DIRECTIONS FOR THIS TASK:
Below is some data; print it all back exactly.

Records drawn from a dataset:
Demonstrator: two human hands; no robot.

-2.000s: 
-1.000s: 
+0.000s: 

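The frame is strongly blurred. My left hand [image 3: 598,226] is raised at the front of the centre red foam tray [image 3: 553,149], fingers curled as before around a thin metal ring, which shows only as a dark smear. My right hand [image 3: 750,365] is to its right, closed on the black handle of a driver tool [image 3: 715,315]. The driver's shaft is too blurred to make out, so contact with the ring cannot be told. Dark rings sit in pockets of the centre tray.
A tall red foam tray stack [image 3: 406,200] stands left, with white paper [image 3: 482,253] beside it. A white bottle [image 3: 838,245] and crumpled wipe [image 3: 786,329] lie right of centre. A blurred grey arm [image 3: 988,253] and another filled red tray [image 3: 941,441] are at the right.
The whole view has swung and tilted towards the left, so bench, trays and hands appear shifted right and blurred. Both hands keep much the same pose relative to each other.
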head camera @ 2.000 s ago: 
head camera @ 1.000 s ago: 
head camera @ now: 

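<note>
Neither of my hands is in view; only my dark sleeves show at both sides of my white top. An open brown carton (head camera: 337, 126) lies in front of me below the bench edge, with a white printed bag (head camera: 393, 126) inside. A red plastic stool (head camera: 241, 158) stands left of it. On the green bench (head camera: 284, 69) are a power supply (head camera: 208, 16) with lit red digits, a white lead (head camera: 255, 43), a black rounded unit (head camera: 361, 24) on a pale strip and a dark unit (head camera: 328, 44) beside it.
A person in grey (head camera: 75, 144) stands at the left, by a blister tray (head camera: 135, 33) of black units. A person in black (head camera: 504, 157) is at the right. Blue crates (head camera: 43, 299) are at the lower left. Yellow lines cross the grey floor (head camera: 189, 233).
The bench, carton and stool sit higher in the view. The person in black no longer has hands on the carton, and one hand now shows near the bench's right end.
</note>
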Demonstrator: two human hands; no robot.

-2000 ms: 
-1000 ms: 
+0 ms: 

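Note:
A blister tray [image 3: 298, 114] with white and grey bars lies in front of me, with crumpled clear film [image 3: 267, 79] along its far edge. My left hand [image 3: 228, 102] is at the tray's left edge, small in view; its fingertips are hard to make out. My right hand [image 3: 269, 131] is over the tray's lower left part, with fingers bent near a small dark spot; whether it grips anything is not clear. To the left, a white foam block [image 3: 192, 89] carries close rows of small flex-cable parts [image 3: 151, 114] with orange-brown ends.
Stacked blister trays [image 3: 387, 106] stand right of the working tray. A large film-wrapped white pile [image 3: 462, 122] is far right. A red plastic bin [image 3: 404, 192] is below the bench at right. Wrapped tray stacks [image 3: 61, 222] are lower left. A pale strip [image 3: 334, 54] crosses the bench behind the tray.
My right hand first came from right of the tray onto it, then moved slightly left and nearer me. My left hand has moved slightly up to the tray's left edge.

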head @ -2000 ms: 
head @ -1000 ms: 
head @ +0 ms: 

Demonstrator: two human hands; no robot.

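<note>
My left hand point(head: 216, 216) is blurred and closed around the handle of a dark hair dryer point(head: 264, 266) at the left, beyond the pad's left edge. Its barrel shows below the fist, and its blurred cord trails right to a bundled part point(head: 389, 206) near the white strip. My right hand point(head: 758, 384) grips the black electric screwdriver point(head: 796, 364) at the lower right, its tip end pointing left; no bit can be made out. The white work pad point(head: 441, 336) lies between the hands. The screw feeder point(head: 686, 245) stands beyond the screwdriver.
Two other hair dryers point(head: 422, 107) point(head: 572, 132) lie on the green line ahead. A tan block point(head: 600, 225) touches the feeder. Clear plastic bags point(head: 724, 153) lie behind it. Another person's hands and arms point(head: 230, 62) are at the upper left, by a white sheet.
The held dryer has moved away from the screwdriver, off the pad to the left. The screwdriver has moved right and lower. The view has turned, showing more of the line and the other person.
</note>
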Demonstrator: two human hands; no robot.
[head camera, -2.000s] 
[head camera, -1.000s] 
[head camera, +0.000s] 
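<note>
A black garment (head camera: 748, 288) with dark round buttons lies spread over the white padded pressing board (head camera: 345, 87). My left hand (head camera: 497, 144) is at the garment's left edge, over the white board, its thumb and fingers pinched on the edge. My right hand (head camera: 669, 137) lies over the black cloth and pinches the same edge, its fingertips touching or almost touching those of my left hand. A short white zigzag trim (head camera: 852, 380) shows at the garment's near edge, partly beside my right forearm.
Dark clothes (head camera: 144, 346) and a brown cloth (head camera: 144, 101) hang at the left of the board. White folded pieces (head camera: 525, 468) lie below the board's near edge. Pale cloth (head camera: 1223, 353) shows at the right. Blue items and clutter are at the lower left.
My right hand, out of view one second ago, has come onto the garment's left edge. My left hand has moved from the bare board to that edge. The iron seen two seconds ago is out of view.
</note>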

ANSWER BOX:
Demonstrator: two human hands; no robot.

-2.000s: 
-1.000s: 
+0.000s: 

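The frame is strongly blurred. My left hand [image 3: 598,226] is raised at the front of the centre red foam tray [image 3: 553,149], fingers curled as before around a thin metal ring, which shows only as a dark smear. My right hand [image 3: 750,365] is to its right, closed on the black handle of a driver tool [image 3: 715,315]. The driver's shaft is too blurred to make out, so contact with the ring cannot be told. Dark rings sit in pockets of the centre tray.
A tall red foam tray stack [image 3: 406,200] stands left, with white paper [image 3: 482,253] beside it. A white bottle [image 3: 838,245] and crumpled wipe [image 3: 786,329] lie right of centre. A blurred grey arm [image 3: 988,253] and another filled red tray [image 3: 941,441] are at the right.
The whole view has swung and tilted towards the left, so bench, trays and hands appear shifted right and blurred. Both hands keep much the same pose relative to each other.
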head camera @ 2.000 s ago: 
head camera @ 1.000 s ago: 
head camera @ now: 

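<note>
Neither of my hands is in view; only my dark sleeves show at both sides of my white top. An open brown carton (head camera: 337, 126) lies in front of me below the bench edge, with a white printed bag (head camera: 393, 126) inside. A red plastic stool (head camera: 241, 158) stands left of it. On the green bench (head camera: 284, 69) are a power supply (head camera: 208, 16) with lit red digits, a white lead (head camera: 255, 43), a black rounded unit (head camera: 361, 24) on a pale strip and a dark unit (head camera: 328, 44) beside it.
A person in grey (head camera: 75, 144) stands at the left, by a blister tray (head camera: 135, 33) of black units. A person in black (head camera: 504, 157) is at the right. Blue crates (head camera: 43, 299) are at the lower left. Yellow lines cross the grey floor (head camera: 189, 233).
The bench, carton and stool sit higher in the view. The person in black no longer has hands on the carton, and one hand now shows near the bench's right end.
</note>
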Demonstrator: two human hands; no robot.

-2000 ms: 
-1000 ms: 
+0 ms: 

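Note:
A blister tray [image 3: 298, 114] with white and grey bars lies in front of me, with crumpled clear film [image 3: 267, 79] along its far edge. My left hand [image 3: 228, 102] is at the tray's left edge, small in view; its fingertips are hard to make out. My right hand [image 3: 269, 131] is over the tray's lower left part, with fingers bent near a small dark spot; whether it grips anything is not clear. To the left, a white foam block [image 3: 192, 89] carries close rows of small flex-cable parts [image 3: 151, 114] with orange-brown ends.
Stacked blister trays [image 3: 387, 106] stand right of the working tray. A large film-wrapped white pile [image 3: 462, 122] is far right. A red plastic bin [image 3: 404, 192] is below the bench at right. Wrapped tray stacks [image 3: 61, 222] are lower left. A pale strip [image 3: 334, 54] crosses the bench behind the tray.
My right hand first came from right of the tray onto it, then moved slightly left and nearer me. My left hand has moved slightly up to the tray's left edge.
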
head @ -2000 ms: 
head @ -1000 ms: 
head @ +0 ms: 

Demonstrator: two human hands; no robot.

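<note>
My left hand point(head: 216, 216) is blurred and closed around the handle of a dark hair dryer point(head: 264, 266) at the left, beyond the pad's left edge. Its barrel shows below the fist, and its blurred cord trails right to a bundled part point(head: 389, 206) near the white strip. My right hand point(head: 758, 384) grips the black electric screwdriver point(head: 796, 364) at the lower right, its tip end pointing left; no bit can be made out. The white work pad point(head: 441, 336) lies between the hands. The screw feeder point(head: 686, 245) stands beyond the screwdriver.
Two other hair dryers point(head: 422, 107) point(head: 572, 132) lie on the green line ahead. A tan block point(head: 600, 225) touches the feeder. Clear plastic bags point(head: 724, 153) lie behind it. Another person's hands and arms point(head: 230, 62) are at the upper left, by a white sheet.
The held dryer has moved away from the screwdriver, off the pad to the left. The screwdriver has moved right and lower. The view has turned, showing more of the line and the other person.
</note>
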Demonstrator: two human hands; no robot.
[head camera, -2.000s] 
[head camera, -1.000s] 
[head camera, +0.000s] 
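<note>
A black garment (head camera: 748, 288) with dark round buttons lies spread over the white padded pressing board (head camera: 345, 87). My left hand (head camera: 497, 144) is at the garment's left edge, over the white board, its thumb and fingers pinched on the edge. My right hand (head camera: 669, 137) lies over the black cloth and pinches the same edge, its fingertips touching or almost touching those of my left hand. A short white zigzag trim (head camera: 852, 380) shows at the garment's near edge, partly beside my right forearm.
Dark clothes (head camera: 144, 346) and a brown cloth (head camera: 144, 101) hang at the left of the board. White folded pieces (head camera: 525, 468) lie below the board's near edge. Pale cloth (head camera: 1223, 353) shows at the right. Blue items and clutter are at the lower left.
My right hand, out of view one second ago, has come onto the garment's left edge. My left hand has moved from the bare board to that edge. The iron seen two seconds ago is out of view.
</note>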

The exercise contains no remaining tasks.